In that way, ketamine has been a pioneer for drugs previously associated with illicit use. Still, most Americans don’t know about or have negative feelings about psychedelics. 

Ketamine therapy companies have often marketed themselves as psychedelic therapy companies even though no other drug than ketamine is presently accessible. This was largely done in the hope of establishing companies that could capture market share and/or establish infrastructure for pending psychedelic treatments to clear federal approvals. 

There’s still work to be done to continue to reduce the cost of treatments and get this to people more affordably by partnering with payers.

Dylan Beynon, CEO and founder of Mindbloom

Better U hopes to participate in pilot studies for other psychedelics, Zand said.

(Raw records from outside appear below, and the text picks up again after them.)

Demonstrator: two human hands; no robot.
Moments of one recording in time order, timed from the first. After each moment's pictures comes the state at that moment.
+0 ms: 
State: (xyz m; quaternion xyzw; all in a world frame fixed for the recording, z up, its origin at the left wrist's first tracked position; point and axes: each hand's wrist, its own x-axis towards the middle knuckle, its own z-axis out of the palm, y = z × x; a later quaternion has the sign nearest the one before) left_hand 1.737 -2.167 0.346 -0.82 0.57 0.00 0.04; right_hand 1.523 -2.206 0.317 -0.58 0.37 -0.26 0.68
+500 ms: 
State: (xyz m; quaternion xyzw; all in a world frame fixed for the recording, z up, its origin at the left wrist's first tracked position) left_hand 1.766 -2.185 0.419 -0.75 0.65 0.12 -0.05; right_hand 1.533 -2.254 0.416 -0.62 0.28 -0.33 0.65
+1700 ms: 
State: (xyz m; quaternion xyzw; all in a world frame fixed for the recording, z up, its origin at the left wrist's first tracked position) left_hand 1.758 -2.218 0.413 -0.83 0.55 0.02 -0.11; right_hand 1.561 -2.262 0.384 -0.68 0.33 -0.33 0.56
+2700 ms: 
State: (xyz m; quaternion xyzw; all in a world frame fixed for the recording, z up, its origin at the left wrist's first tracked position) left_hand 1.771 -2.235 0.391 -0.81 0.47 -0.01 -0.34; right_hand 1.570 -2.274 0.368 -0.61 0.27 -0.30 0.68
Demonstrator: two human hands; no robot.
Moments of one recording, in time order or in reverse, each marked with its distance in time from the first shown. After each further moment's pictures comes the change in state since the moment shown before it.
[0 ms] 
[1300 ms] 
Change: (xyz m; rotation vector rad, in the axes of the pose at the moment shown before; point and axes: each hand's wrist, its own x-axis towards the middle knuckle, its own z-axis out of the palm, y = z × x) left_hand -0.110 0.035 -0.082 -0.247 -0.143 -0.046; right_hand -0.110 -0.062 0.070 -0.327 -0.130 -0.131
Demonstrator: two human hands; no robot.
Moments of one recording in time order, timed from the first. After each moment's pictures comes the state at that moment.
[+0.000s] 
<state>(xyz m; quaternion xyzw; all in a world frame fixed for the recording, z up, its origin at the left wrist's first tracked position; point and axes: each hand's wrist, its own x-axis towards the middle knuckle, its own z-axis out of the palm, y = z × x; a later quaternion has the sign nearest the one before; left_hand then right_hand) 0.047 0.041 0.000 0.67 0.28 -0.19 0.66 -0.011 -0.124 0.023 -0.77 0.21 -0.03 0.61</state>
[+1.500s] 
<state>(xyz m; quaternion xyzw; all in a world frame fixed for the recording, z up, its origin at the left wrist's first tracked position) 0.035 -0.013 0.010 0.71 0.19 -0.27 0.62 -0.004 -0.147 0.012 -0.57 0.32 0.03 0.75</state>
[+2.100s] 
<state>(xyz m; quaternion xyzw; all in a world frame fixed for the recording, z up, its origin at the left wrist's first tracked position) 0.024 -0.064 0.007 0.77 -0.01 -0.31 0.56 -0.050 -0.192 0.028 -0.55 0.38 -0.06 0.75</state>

Minahan said Mindful Health Solutions uses ketamine as part of a stepwise clinical pathway for patients with severe depression that have tried other medications and failed to see improvements. First, patients are assessed and treated with psychotherapy. Then they are recommended to try transcranial magnetic stimulation (TMS).

The results of TMS are more durable than ketamine treatments, Minahan said. About 70% of Mindful Health Solutions’ TMS patients show positive results from the treatment. And half of that cohort show positive responses with “great durability.” Then if there is no response, patients may try esketamine, a low-dose ketamine option. About half of Mindful Health Solutions patients begin to experience meaningful improvements to their depression.

For patients that show some improvement, patients then may get IV ketamine treatments, Minahan said. 

This is all provided under a team of therapists and psychiatrists, adding a layer of coordinated medical care on top of the other treatments, Minahan said.

Mindful Health Solutions has 20,000 patients a month and lists 23 clinics in California, Georgia, Texas and Washington.

For Peter/PetraMD, the allure of adding ketamine therapy to its offerings of digital male and female wellness products is strong enough for it to launch its own virtual-reality-enabled service.

In partnership with the VR meditation company TRIPP, Peter/PetraMD will launch PsychMD, giving members Meta headsets and access to ketamine. The company owns a pharmacy company that operates in 46 states called Fortress Pharmaceuticals. It has also developed a national provider network of about 7,800 providers across the country that can provide in-person exams for Peter/PetraMD, making it one of the few digital health companies with both direct control over its supply chain and with national partnerships with local providers. 

“It’s gonna be very difficult for our competition to have any type of coverage in any state outside large metropolitan areas,” Henry said.